MVPatch: More Vivid Patch for Adversarial Camouflaged Attacks on Object Detectors in the Physical World

from arxiv, 16 pages, 8 figures. This work has been submitted to the IEEE for possible publication. Copyright may be transferred without notice, after which this version may no longer be accessible

Recent studies have shown that Adversarial Patches (APs) can effectively manipulate object detection models. However, the conspicuous patterns often associated with these patches tend to attract human attention, posing a significant challenge. Existing research has primarily focused on enhancing attack efficacy in the physical domain while often neglecting the optimization of stealthiness and transferability. Furthermore, applying APs in real-world scenarios faces major challenges related to transferability, stealthiness, and practicality. To address these challenges, we introduce generalization theory into the context of APs, enabling our iterative process to simultaneously enhance transferability and refine visual correlation with realistic images. We propose a Dual-Perception-Based Framework (DPBF) to generate the More Vivid Patch (MVPatch), which enhances transferability, stealthiness, and practicality. The DPBF integrates two key components: the Model-Perception-Based Module (MPBM) and the Human-Perception-Based Module (HPBM), along with regularization terms. The MPBM employs ensemble strategy to reduce object confidence scores across multiple detectors, thereby improving AP transferability with robust theoretical support. Concurrently, the HPBM introduces a lightweight method for achieving visual similarity, creating natural and inconspicuous adversarial patches without relying on additional generative models. The regularization terms further enhance the practicality of the generated APs in the physical domain. Additionally, we introduce naturalness and transferability scores to provide an unbiased assessment of APs. Extensive experimental validation demonstrates that MVPatch achieves superior transferability and a natural appearance in both digital and physical domains, underscoring its effectiveness and stealthiness.

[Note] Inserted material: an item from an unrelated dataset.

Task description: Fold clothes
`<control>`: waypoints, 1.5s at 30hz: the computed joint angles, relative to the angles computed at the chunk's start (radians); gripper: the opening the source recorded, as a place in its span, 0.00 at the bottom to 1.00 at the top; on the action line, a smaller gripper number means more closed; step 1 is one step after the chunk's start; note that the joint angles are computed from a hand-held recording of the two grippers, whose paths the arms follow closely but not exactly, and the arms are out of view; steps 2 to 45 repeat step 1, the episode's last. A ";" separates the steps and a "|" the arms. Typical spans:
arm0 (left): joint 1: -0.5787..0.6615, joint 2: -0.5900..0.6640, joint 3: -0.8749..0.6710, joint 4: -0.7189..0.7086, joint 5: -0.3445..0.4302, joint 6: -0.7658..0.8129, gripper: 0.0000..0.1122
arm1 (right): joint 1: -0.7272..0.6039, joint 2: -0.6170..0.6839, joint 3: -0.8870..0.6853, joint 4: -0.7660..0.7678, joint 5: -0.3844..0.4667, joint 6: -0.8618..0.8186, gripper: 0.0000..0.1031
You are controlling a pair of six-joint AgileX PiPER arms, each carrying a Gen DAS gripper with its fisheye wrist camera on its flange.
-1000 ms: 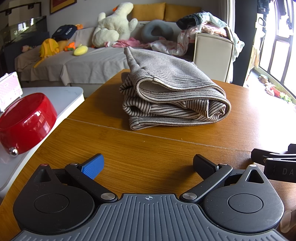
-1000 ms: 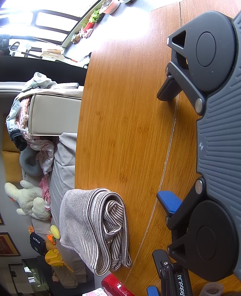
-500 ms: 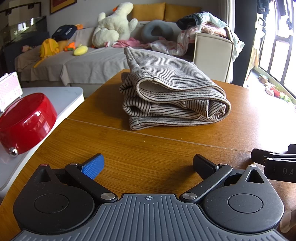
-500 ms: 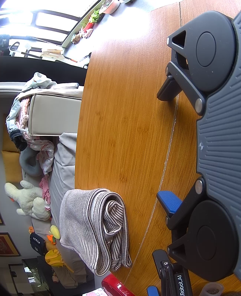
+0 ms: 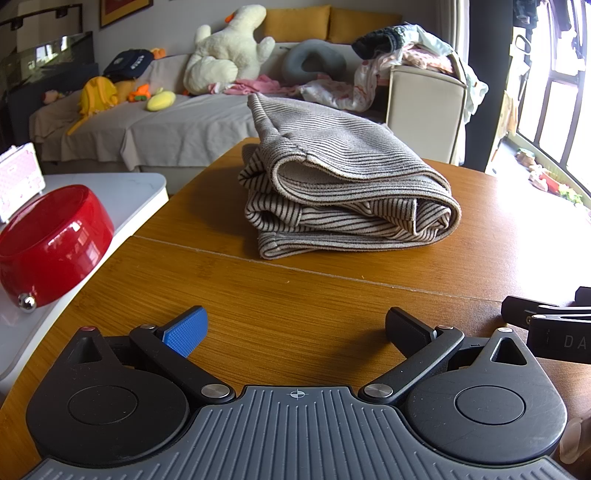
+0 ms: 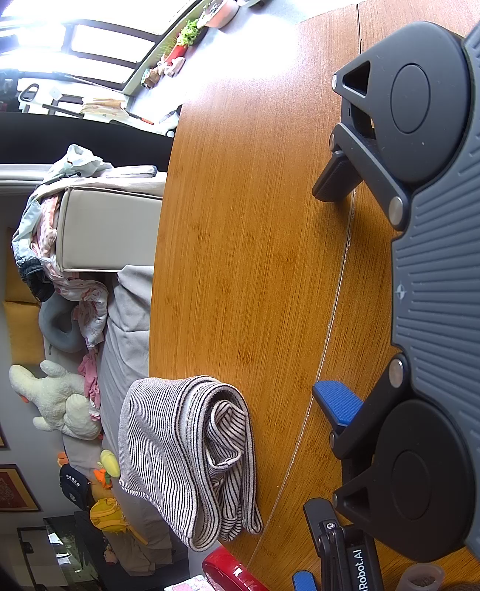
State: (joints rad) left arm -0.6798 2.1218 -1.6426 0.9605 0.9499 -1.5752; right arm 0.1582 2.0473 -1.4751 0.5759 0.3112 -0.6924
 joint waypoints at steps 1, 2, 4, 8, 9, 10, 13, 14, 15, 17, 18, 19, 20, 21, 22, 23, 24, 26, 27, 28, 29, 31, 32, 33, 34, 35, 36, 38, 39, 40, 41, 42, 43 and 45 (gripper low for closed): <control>0.000 0.000 0.000 0.000 0.000 0.000 0.92 | 0.000 0.000 0.000 0.000 0.000 0.000 1.00; 0.000 0.000 0.000 0.000 0.000 0.000 0.92 | 0.000 0.000 0.000 0.000 0.000 0.000 1.00; 0.000 0.000 0.000 0.000 0.000 0.000 0.92 | 0.000 0.000 0.000 0.000 0.000 0.000 1.00; 0.000 0.000 0.000 0.000 0.000 0.000 0.92 | 0.000 0.000 0.000 0.000 0.000 0.000 1.00; 0.000 0.000 0.000 0.000 0.000 0.000 0.92 | 0.000 0.000 0.000 0.000 0.000 0.000 1.00; 0.000 0.000 0.000 0.000 0.000 0.000 0.92 | 0.000 0.000 0.000 0.000 0.000 0.000 1.00; 0.000 0.000 0.000 0.000 0.000 0.000 0.92 | 0.000 0.000 0.000 0.000 0.000 0.000 1.00; 0.000 0.000 0.000 0.000 0.000 0.000 0.92 | 0.000 0.000 0.000 0.000 0.000 0.000 1.00; 0.000 0.000 0.000 0.000 0.000 0.000 0.92 | 0.000 0.000 0.000 0.000 0.000 0.000 1.00; 0.000 0.000 0.000 0.000 0.000 0.000 0.92 | 0.000 0.000 0.000 0.000 0.000 0.000 1.00; 0.000 0.000 0.000 0.000 0.000 0.000 0.92 | 0.000 0.000 0.000 0.000 0.000 0.000 1.00; 0.000 0.000 0.000 0.000 0.000 0.000 0.92 | 0.000 0.000 0.000 0.000 0.000 0.000 1.00; 0.000 0.000 0.000 0.000 0.000 0.000 0.92 | 0.000 0.000 0.000 0.000 0.000 0.000 1.00; 0.000 0.000 0.000 0.000 0.000 0.000 0.92 | 0.000 0.000 0.000 0.000 0.000 0.000 1.00; 0.000 0.000 0.000 0.000 0.000 0.000 0.92 | 0.000 0.000 0.000 0.000 0.000 0.000 1.00; 0.000 0.000 0.000 0.000 0.000 0.000 0.92 | 0.000 0.000 0.000 0.000 0.000 0.000 1.00; 0.000 0.000 0.000 0.000 0.000 0.000 0.92 | 0.000 0.000 0.000 0.000 0.000 0.000 1.00; 0.000 0.000 0.000 0.000 0.000 0.000 0.92 | 0.000 0.000 0.000 0.000 0.000 0.000 1.00; 0.000 0.000 0.000 0.000 0.000 0.000 0.92 | 0.000 0.000 0.000 0.000 0.000 0.000 1.00; 0.000 0.000 0.000 0.000 0.000 0.000 0.92 | 0.000 0.000 0.000 0.000 0.000 0.000 1.00; 0.000 0.000 0.000 0.000 0.000 0.000 0.92 | 0.000 0.000 0.000 0.000 0.000 0.000 1.00; 0.000 0.000 0.000 0.000 0.000 0.000 0.92 | 0.000 0.000 0.000 0.000 0.000 0.000 1.00; 0.000 0.000 0.000 0.000 0.000 0.000 0.92 | 0.000 0.000 0.000 0.000 0.000 0.000 1.00; 0.000 0.000 0.000 0.000 0.000 0.000 0.92 | 0.000 0.000 0.000 0.000 0.000 0.000 1.00; 0.000 0.000 0.000 0.000 0.000 0.000 0.92 | 0.000 0.000 0.000 0.000 0.000 0.000 1.00; 0.000 0.000 0.000 0.000 0.000 0.000 0.92 | 0.000 0.000 0.000 0.000 0.000 0.000 1.00; 0.000 0.000 0.000 0.000 0.000 0.000 0.92 | 0.000 0.000 0.000 0.000 0.000 0.000 1.00; 0.000 0.000 0.000 0.000 0.000 0.000 0.92 | 0.000 0.000 0.000 0.000 0.000 0.000 1.00; 0.000 0.000 0.000 0.000 0.000 0.000 0.92 | 0.000 0.000 0.000 0.000 0.000 0.000 1.00; 0.000 0.000 0.000 0.000 0.000 0.000 0.92 | 0.000 0.000 0.000 0.000 0.000 0.000 1.00; 0.000 0.000 0.000 0.000 0.000 0.000 0.92 | 0.000 0.000 0.000 0.000 0.000 0.000 1.00; 0.000 0.000 0.000 0.000 0.000 0.000 0.92 | 0.000 0.000 0.000 0.000 0.000 0.000 1.00; 0.000 0.000 0.000 0.000 0.000 0.000 0.92 | 0.000 0.000 0.000 0.000 0.000 0.000 1.00; 0.000 0.000 0.000 0.000 0.000 0.000 0.92 | 0.000 0.000 0.000 0.000 0.000 0.000 1.00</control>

翻译：近期研究表明，对抗补丁（APs）能有效操纵目标检测模型。然而，这些补丁常伴随明显的图案，易引起人类注意，构成重大挑战。现有研究主要集中于提升物理域攻击效能，却常忽视隐蔽性与可迁移性的优化。此外，在现实场景中应用APs面临可迁移性、隐蔽性及实用性的多重挑战。为应对这些挑战，我们将泛化理论引入APs研究框架，通过迭代过程同步增强可迁移性并优化与真实图像的视觉关联性。本文提出基于双重感知的框架（DPBF）以生成更逼真补丁（MVPatch），从而提升可迁移性、隐蔽性与实用性。DPBF整合两个核心组件：基于模型感知的模块（MPBM）与基于人类感知的模块（HPBM），并辅以正则化项。MPBM采用集成策略降低多检测器的目标置信度，在坚实理论支撑下提升APs的可迁移性；同时，HPBM引入轻量级视觉相似性实现方法，无需依赖额外生成模型即可创建自然且不显眼的对抗补丁。正则化项进一步增强了生成APs在物理域的实用性。此外，我们提出自然度与可迁移性评分指标，为APs提供客观评估标准。大量实验验证表明，MVPatch在数字域与物理域均展现出卓越的可迁移性与自然外观，充分证明其高效性与隐蔽性。